• WHAT YOU HAVE TO DO: Give back every line of the data, transcribed exactly.

• INPUT DATA:
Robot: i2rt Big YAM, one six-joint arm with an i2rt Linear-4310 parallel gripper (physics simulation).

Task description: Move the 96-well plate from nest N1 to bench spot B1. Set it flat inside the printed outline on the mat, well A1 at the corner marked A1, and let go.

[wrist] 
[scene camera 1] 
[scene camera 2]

• SOLUTION TO THIS PROBLEM:
Robot: i2rt Big YAM, one six-joint arm with an i2rt Linear-4310 parallel gripper (physics simulation).

Task description: Move the 96-well plate from nest N1 to bench spot B1. Set it flat inside the printed outline on the mat, well A1 at the corner marked A1, and let go.

[wrist] 
[scene camera 1] 
[scene camera 2]

The output above is the complete answer.